• [Aim of the exercise]
Would you please set down the data again exactly as given, excluding the pictures?

Dataset excerpts:
◇ ◇ ◇ ◇ ◇

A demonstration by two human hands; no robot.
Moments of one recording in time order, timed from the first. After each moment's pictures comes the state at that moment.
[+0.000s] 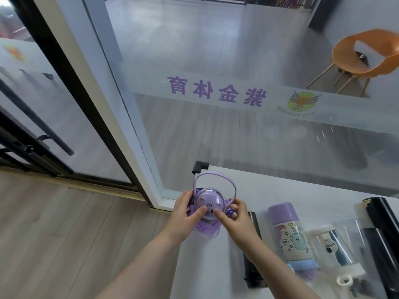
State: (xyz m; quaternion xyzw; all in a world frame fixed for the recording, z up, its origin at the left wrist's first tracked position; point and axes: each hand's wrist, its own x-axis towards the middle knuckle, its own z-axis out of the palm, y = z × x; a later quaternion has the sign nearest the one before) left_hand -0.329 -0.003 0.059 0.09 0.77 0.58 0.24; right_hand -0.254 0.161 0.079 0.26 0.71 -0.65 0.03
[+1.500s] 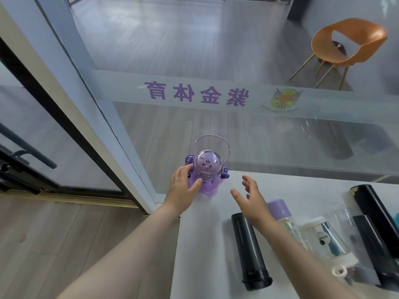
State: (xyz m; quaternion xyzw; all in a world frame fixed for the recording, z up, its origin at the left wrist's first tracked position) left_hand -0.415 0.049 0.059 0.18 0.86 0.46 0.14; right_hand -0.289 0.233 0.077 0.30 0.80 -0.53 -0.02
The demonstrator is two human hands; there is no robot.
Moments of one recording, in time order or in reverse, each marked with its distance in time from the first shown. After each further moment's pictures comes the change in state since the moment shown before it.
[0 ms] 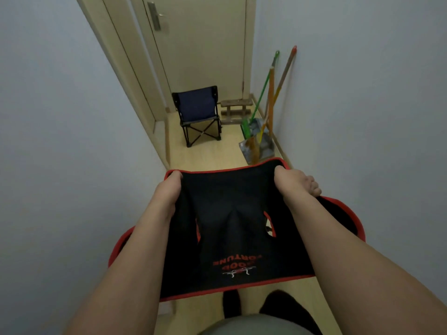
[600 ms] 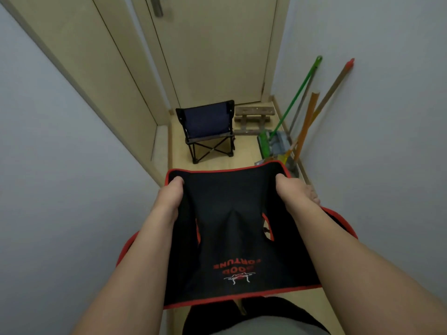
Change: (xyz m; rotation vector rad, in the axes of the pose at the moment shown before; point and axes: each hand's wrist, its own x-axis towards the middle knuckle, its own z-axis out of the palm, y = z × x) left_hand 0.340 0.228 0.068 0.031 0.079 -0.164; right_hand 0.250 -0.344 0.071 -0.089 -0.158 0.046
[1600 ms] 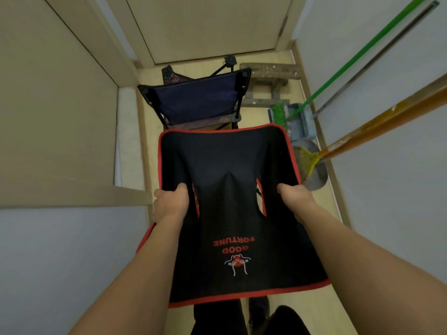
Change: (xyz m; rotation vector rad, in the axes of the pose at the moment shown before) left_hand 0.435 0.080 0.137 0.448 0.274 -0.164; right_hand 0.367 -0.219 0.205 0.008 -0.174 0.134
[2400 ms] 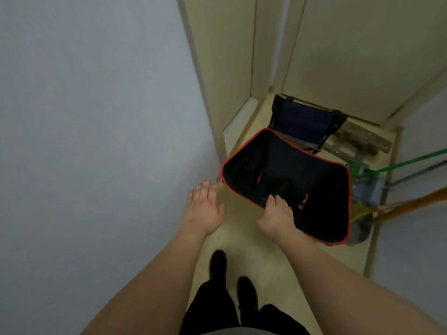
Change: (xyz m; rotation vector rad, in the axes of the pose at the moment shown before) left_hand -0.312 -0.240 -0.149 0.549 0.225 0.501; right_hand -0.318 0.144 -0.020 -0.954 -0.179 -1.007
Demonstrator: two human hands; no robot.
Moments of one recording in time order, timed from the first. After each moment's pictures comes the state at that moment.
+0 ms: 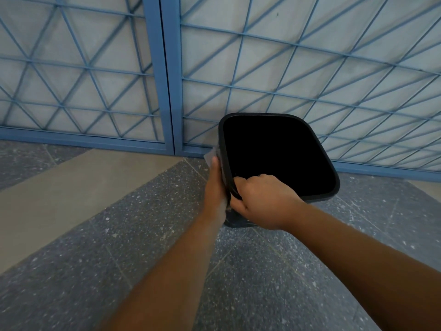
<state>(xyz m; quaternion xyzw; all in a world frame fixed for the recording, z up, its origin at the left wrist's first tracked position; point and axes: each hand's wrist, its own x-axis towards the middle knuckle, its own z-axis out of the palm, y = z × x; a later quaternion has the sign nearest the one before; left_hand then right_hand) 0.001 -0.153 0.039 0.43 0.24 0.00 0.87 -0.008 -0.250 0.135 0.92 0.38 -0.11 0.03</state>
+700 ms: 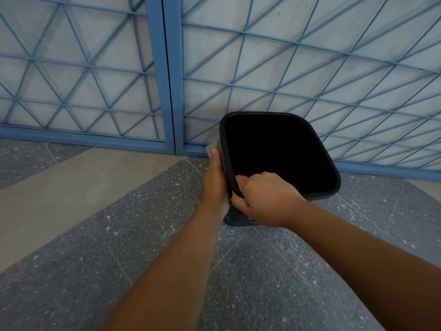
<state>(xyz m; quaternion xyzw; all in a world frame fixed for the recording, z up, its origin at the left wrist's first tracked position) 0.004 -0.152 0.048 0.42 0.23 0.01 0.88 -0.007 -0.251 0.133 0.92 0.38 -0.10 0.02</state>
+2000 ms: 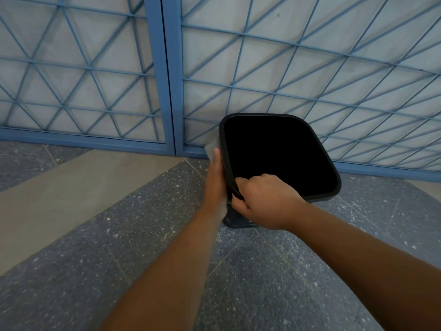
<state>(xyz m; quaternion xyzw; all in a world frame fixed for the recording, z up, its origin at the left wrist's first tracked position) 0.011 -0.148 0.047 0.42 0.20 -0.01 0.88 -0.008 -0.251 0.134 0.92 0.39 -0.10 0.03</state>
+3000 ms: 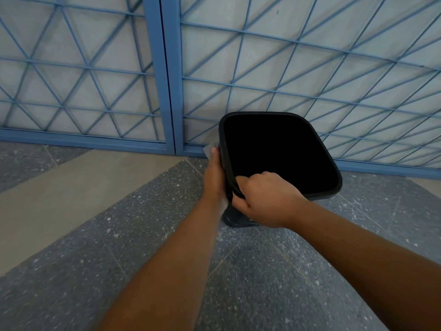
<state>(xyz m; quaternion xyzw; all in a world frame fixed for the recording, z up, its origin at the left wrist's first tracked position) 0.011 -0.148 0.052 0.42 0.24 0.01 0.87 -0.007 -0.252 0.132 0.92 0.38 -0.09 0.04</state>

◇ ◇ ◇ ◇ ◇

• [Result]
A demonstration by two human hands; no robot.
Moments of one recording in time order, timed from the first. After each moment's pictures comes the state at that moment.
[+0.000s] 
State: (xyz m; quaternion xyzw; all in a world frame fixed for the recording, z up, its origin at the left wrist's first tracked position; point and axes: each hand's wrist, its own x-axis towards the middle knuckle, its own z-axis out of the palm, y = z × x; a later quaternion has the sign nearest the one before) left_hand -0.329 -0.003 0.059 0.09 0.77 0.58 0.24; right_hand -0.254 0.161 0.079 0.26 0.71 -0.65 0.03
[+1.500s] 
State: (xyz m; quaternion xyzw; all in a world frame fixed for the recording, z up, its origin at the left wrist's first tracked position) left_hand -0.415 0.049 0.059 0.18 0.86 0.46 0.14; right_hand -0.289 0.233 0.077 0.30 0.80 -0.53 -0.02
The demonstrator is two human hands; there is no robot.
Moments of one recording, in time order or in reverse, each marked with its distance in time from the first shown. After each further moment's pictures comes the change in state since the moment shown before it.
[0 ms] 
[600 ms] 
Change: (xyz m; rotation vector rad, in the axes of the pose at the moment shown before; point and axes: each hand's wrist, its own x-axis towards the middle knuckle, its own z-axis out of the palm, y = z × x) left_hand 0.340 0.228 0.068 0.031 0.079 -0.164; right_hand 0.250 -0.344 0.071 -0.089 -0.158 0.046
[1600 ms] 
Change: (xyz m; rotation vector rad, in the axes of the pose at the moment shown before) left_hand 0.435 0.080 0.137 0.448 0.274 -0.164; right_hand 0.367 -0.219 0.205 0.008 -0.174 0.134
[2400 ms] 
Change: (xyz m; rotation vector rad, in the axes of the pose at the moment shown before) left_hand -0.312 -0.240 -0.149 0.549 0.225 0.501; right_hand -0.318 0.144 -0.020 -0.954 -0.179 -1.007
Demonstrator: two human hands; no robot.
Moments of one recording in time order, timed from the first. After each moment's pictures comes the state at that moment.
+0 ms: 
<state>(xyz m; quaternion xyzw; all in a world frame fixed for the recording, z up, its origin at the left wrist's first tracked position; point and axes: each hand's wrist, its own x-axis towards the middle knuckle, its own z-axis out of the palm, y = z × x; a later quaternion has the sign nearest the one before; left_hand then right_hand) 0.001 -0.153 0.039 0.43 0.24 0.00 0.87 -0.008 -0.250 0.135 0.92 0.38 -0.11 0.03</state>
+700 ms: 
<state>(xyz m; quaternion xyzw; all in a world frame fixed for the recording, z up, its origin at the left wrist's first tracked position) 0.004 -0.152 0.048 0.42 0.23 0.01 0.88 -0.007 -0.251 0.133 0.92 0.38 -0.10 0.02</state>
+2000 ms: 
<state>(xyz m; quaternion xyzw; all in a world frame fixed for the recording, z up, its origin at the left wrist's first tracked position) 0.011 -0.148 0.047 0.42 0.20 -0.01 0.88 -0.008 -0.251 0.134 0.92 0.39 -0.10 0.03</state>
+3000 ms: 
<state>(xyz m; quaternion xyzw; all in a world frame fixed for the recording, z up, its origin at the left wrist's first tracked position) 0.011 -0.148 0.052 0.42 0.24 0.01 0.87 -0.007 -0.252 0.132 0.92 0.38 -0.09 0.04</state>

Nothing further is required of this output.